I’m working with a therapist and seeing improvements in some areas of my life, but we’re not really focused on my sex life right now because I have a whole ball of other trauma/issues/anxieties to address before the luxury of my genital interactions. I mean, if I have to prioritize things I need to fix with my mental health care professionals I think the pecking order is:

  1. Addressing my executive dysfunction so I can take care of myself like a normal human instead of living like a feral child who is too lazy to even hunt for food and has resigned herself to living off whatever she can find that doesn’t need to be cooked. Like ants or crickets. Or slices of cheese rolled up in turkey. Or individually-wrapped chocolates. And forget utensils, because today I drank applesauce with a straw to avoid washing a spoon
  2. Eliminating or dealing with restlessness and other GAD symptoms
  3. Assorted coping skills
  4. Getting me driving again without having a panic attack at the very thought of it
  5. Leaving the house on my own
  6. Whatever is left
  7. Sex

It’s not that sex isn’t important, it’s just that being a functional person who can go to the grocery store is probably more important.
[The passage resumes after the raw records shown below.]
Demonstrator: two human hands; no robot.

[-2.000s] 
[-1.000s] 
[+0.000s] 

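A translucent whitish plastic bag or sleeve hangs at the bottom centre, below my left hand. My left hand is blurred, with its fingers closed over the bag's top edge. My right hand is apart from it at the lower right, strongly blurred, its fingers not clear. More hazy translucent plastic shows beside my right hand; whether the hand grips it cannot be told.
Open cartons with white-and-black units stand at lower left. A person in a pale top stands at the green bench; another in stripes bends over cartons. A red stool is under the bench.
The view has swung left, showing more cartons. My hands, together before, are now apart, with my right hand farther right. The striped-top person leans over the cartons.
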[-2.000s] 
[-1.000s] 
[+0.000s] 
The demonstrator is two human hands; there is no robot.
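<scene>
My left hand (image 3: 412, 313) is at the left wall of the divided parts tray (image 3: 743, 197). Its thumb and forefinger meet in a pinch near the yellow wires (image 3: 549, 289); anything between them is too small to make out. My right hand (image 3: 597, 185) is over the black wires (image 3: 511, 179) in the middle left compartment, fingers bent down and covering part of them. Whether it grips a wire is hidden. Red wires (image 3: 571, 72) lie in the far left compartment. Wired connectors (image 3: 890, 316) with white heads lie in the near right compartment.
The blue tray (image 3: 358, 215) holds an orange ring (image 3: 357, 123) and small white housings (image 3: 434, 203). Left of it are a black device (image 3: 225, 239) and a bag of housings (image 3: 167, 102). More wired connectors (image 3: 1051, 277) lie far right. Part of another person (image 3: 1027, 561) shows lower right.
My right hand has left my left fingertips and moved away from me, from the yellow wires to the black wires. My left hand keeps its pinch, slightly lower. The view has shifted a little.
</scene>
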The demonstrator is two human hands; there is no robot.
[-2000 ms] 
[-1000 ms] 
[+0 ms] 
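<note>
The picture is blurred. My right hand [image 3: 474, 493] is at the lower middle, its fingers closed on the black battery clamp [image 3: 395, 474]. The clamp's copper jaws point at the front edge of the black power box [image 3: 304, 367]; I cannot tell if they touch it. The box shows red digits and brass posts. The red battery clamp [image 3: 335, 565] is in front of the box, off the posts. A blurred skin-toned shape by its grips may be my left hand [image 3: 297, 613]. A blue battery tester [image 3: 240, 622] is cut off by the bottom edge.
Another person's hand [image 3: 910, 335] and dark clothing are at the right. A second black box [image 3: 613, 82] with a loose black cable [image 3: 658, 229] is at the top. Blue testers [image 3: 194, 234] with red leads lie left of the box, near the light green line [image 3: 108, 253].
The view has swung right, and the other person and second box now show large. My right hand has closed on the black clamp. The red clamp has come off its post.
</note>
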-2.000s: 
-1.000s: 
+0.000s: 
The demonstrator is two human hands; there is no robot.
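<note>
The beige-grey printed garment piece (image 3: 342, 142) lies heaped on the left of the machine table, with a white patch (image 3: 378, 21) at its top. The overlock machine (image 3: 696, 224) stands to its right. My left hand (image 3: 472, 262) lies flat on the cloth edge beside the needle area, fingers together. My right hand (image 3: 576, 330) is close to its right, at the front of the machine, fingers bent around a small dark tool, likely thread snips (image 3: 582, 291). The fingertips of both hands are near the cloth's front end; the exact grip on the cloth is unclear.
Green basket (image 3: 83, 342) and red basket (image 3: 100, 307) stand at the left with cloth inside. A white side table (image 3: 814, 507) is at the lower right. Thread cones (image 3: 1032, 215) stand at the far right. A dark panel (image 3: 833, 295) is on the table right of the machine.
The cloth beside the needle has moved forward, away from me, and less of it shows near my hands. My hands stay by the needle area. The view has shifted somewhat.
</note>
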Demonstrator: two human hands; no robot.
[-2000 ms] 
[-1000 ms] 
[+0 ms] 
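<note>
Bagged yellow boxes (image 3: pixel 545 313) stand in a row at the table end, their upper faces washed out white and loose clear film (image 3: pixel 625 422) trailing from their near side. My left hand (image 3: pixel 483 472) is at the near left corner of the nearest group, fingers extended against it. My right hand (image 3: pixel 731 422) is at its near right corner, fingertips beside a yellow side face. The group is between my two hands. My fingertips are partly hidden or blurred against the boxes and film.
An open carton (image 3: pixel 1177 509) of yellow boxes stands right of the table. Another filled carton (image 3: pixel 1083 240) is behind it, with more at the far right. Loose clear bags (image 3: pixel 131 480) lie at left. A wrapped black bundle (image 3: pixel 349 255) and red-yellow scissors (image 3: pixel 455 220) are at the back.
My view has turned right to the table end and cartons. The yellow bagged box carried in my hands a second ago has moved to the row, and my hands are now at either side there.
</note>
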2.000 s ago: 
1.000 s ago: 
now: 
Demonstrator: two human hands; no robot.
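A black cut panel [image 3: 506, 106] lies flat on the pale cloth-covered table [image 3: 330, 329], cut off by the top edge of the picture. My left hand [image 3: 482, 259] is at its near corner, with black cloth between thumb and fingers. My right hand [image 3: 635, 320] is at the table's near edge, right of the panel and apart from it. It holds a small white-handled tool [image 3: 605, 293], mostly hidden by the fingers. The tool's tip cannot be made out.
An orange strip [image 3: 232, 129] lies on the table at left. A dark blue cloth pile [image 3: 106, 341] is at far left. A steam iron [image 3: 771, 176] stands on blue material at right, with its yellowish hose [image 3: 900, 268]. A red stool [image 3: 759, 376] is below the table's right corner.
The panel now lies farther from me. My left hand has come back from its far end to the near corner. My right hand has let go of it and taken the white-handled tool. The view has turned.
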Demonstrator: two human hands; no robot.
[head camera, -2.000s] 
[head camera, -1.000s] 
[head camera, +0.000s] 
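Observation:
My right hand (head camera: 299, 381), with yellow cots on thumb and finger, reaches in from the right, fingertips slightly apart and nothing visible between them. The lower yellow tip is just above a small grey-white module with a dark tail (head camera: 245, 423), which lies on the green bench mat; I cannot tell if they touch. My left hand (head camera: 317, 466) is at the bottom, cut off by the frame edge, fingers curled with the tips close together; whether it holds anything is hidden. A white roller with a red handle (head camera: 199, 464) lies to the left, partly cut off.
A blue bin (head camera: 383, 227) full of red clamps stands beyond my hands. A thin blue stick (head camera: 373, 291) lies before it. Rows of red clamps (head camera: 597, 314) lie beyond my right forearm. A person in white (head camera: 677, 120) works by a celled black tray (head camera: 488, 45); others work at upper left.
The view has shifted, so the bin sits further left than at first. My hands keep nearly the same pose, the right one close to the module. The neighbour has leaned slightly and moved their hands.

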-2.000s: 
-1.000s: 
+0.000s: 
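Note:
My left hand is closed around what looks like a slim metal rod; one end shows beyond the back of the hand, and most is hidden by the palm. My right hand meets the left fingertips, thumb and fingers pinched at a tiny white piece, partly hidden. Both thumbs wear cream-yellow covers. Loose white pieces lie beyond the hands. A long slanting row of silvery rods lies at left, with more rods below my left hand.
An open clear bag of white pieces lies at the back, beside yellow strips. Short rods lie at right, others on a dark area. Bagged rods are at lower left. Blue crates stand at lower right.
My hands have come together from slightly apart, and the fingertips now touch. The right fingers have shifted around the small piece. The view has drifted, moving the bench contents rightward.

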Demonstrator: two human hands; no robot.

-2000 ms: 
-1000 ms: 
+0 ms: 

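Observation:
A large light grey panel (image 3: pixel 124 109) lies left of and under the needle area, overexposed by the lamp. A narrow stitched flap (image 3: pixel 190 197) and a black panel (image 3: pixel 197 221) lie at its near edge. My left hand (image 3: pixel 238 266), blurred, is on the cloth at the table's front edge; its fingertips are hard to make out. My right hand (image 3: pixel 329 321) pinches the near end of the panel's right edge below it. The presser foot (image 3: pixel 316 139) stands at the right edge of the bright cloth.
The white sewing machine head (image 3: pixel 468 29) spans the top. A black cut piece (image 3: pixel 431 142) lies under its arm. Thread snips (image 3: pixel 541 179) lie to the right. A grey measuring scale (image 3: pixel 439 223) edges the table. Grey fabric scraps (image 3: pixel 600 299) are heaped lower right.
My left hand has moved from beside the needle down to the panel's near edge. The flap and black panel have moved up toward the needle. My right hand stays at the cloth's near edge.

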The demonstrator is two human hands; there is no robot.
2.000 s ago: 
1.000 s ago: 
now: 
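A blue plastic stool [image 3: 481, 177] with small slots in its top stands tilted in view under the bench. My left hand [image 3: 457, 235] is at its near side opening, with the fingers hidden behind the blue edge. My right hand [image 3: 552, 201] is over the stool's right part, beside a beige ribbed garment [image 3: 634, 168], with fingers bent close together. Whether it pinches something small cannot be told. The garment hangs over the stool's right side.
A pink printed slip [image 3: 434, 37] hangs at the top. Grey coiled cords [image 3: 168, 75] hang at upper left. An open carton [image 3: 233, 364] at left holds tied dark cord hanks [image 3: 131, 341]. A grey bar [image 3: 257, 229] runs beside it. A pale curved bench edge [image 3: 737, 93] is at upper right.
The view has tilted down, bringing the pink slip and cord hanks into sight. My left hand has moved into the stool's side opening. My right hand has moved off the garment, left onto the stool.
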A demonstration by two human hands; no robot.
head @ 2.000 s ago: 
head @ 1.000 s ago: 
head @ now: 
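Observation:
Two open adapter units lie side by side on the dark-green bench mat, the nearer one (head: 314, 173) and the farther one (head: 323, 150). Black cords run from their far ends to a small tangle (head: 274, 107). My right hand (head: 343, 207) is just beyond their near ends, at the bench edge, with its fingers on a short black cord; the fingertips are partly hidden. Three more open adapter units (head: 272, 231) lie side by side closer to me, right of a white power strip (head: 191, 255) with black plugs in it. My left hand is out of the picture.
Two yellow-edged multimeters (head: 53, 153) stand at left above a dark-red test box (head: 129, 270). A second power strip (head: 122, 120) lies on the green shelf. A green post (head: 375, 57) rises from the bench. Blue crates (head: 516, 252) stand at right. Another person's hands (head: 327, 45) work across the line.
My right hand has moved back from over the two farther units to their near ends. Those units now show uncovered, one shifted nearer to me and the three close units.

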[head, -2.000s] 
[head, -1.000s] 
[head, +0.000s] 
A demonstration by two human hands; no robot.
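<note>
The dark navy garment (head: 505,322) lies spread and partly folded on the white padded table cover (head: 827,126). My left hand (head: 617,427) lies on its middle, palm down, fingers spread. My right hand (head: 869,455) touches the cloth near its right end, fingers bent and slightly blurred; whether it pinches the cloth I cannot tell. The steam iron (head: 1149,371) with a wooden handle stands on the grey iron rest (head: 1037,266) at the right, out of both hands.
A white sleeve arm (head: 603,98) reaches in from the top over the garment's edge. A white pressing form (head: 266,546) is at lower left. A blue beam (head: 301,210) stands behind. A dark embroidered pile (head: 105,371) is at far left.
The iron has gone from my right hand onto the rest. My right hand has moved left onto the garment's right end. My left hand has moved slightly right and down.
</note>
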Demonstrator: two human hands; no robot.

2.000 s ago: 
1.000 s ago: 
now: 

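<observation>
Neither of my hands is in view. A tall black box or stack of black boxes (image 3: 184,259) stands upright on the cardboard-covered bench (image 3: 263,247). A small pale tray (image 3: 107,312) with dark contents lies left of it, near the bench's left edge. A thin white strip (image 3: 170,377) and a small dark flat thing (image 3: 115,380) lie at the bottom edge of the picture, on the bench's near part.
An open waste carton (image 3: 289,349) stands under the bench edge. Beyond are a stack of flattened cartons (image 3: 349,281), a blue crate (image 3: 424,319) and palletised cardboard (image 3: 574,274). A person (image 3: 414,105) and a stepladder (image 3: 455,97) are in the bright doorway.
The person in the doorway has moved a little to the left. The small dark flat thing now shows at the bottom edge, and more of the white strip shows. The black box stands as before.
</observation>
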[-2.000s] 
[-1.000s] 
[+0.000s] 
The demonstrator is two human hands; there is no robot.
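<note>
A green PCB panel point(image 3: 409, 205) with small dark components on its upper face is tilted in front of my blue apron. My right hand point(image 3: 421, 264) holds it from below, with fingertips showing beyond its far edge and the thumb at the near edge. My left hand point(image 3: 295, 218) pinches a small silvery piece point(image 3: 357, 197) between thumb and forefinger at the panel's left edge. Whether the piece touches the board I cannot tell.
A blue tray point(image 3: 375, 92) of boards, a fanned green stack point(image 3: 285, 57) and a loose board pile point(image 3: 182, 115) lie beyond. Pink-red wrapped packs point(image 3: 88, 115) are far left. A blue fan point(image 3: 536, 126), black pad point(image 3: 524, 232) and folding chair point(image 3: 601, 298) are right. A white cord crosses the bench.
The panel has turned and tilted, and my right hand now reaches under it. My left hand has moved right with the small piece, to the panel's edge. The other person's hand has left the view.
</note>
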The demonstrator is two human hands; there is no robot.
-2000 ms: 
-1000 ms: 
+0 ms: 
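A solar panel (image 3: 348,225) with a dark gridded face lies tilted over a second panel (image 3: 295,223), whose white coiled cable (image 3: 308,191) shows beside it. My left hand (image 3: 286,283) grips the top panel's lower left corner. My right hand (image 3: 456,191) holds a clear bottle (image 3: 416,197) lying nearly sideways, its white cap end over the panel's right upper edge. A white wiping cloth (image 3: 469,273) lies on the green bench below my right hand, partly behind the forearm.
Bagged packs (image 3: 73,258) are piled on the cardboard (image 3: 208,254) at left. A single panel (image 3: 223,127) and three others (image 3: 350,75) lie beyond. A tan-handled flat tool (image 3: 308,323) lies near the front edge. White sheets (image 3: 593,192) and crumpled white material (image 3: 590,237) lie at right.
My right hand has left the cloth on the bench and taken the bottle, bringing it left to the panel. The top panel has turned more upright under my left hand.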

My husband understands, so it’s not like my relationship is under stress because I’m not masturbating or letting him go down on me. In fact, my relationship is great.

Don’t worry. I still have notes from older toys that I can write reviews for. And maybe one day I’ll get a hankering to use a dildo! So there’s writing to be done, I just need to be capable of doing it, and I’m working on that. After all, I’m writing this. Gold star for me!